Nun widmete er sich dem Einsalben ihrer Beine und entdeckte unschöne Besenreiser.

 

„Perfekt ist das Hotel nicht!“

 

„Wie kommst darauf, Schatzerl?“

 

Felix wischte sich angewidert die Hände am Handtuch ab. „Fertig.“

 

„Aber Schatzerl! Bitte! Soll i an Sonnenbrand an den Beinen bekommen? Warum hörst auf?“

 

„Gestern habens erst gegen fünfzehn Uhr das Zimmer gemacht!“, stieß er hervor.

 

„Ah geh!“, gähnte sie abermals, dafür ist das Essen besser als in der Türkei.“

 

Er wischte sich mit dem Handrücken den Schweiß von der Stirn: „Diese unerträgliche Hitze“, und rief nach der Bedienung. Hielt seinen Arm hoch und zeigte auf sein ‘All-In-Armband’.

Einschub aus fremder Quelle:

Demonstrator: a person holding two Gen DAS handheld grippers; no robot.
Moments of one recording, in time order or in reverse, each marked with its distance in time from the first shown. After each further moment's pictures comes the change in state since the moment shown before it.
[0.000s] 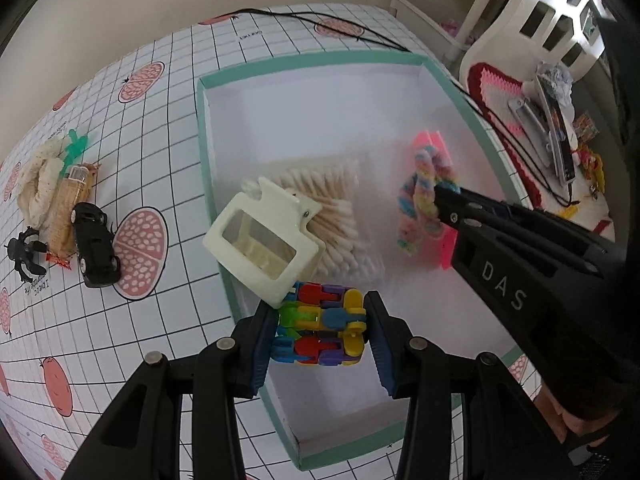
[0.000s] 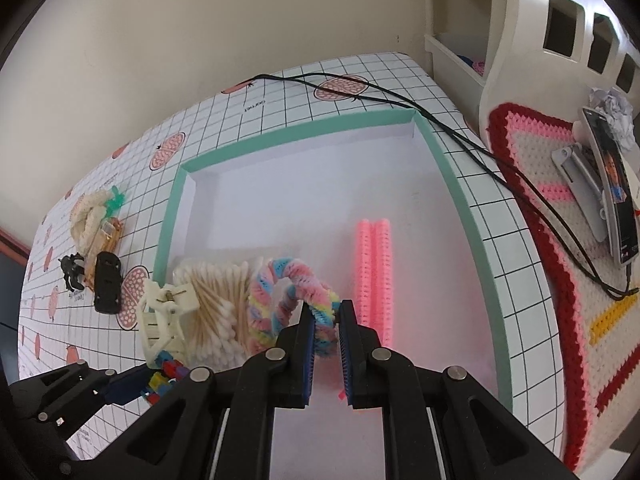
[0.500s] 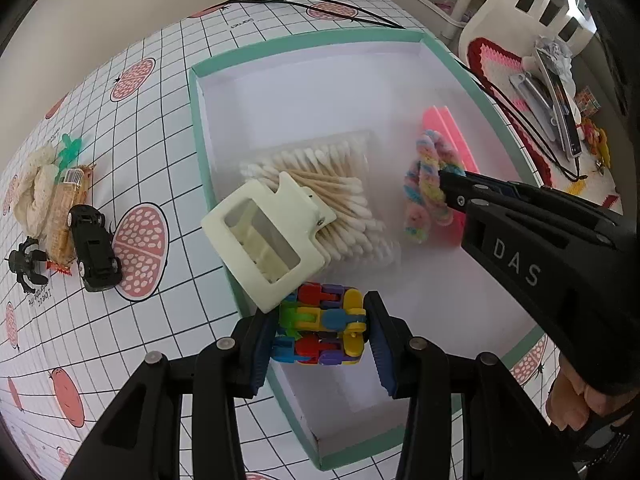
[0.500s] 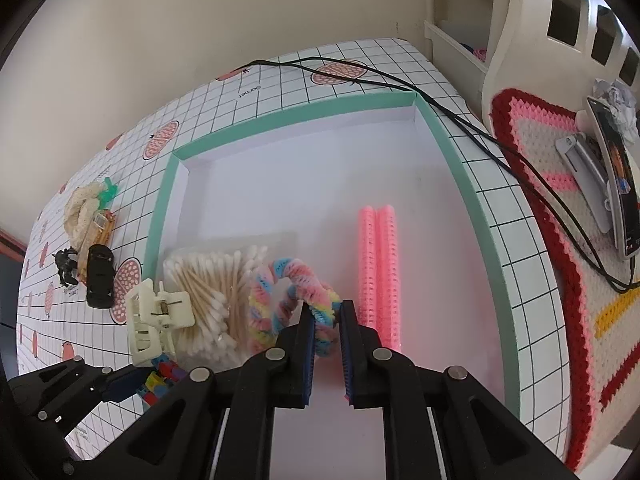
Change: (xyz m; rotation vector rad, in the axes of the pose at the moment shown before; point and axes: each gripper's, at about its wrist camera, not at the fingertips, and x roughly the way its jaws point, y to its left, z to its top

„Einen Kuba-Livre, äh Kuba-, äh, ein Bier! Aber presto. Aber kalt muss es sein! Avanti!“

 

Und es dauerte nicht lange, da stand sein Glas auf dem Tischchen unterm Sonnenschirm, weil die Bedienung es flink gebracht hatte mit einem herzerwärmenden Lächeln auf den Lippen und einem aufreizendem Hüftschwung über den endlos langen Beinen ohne Makel.

 

„Sagen S’ dem Hotelmanager, dass wir unser Zimmer, unseren Room, vor Three-A-Clock gereinigt haben wollen! Vor Tress-Uhr bittschön!“, befahl Dana mit einem eifersüchtigen Blick auf die südliche Schönheit.

 

„Dreihundertzwei“, ergänzte er, „Three-Hundred-And-Two.“

 

Nun war Felix mit der Körperpflege seiner Frau fertig, schraubte die Tube zu und legte sie beiseite.

 

„Wenn man denen nicht zeigt, wer der Gast im Haus ist, dann behandeln die dich wie den letzten Dreck. Aber wir sind schließlich zahlende Gäste.“ Er tätschelte das Gesäß Danas.

 

„Grausig, diese Hitze, Schatzerl-Mausi.“ Sie zog ihren Lippenstift aus der Tasche und erneuerte das Rot. „Ohne uns hätten sie keine Arbeit.“

 

Felix nickte.

 

Dana wendete sich behäbig auf den Rücken.

 

„Meinst, da kann man was herausschlagen an Wiedergutmachung wegen Mangel?“, hob ihren Kopf und blinzelte unter ihrer Sonnenbrille hervor, indem Dana diese leicht von der Nase abhob.

 

„Tor!“, riefen die Kinder, stoben durch den Sand, wirbelten ihn auf und Dana direkt in die Augen.

 

„Verschwindet!“ Sie nahm die Brille vollends ab und wischte über ihre Lider. „Das ist Körperverletzung. Sowas erwähne ich auf jeden Fall in der Internetbewertung! Negativ! Nur negativ!“ 

 

Er streckte sich ausgiebig auf dem Strandlaken aus. „Nächstes Jahr gehts nach Ägypten! Seit den Anschlägen soll es dort noch billiger sein! Wir bleiben eh in der Hotelanlage, da passiert uns nichts.“

 

Dana erhob sich und ging langsam zur Stranddusche: „D’ Südländer haben halt ‘s Arbeiten nicht erfunden. Aber komm Schatzerl! Sonst fressen die Billigtouristen das Büffett leer.“

 

* * *

 

Maria saß auf dem Monoblock-Plastikstuhl und wärmte sich auf dem Gaskocher eine Tütensuppe auf.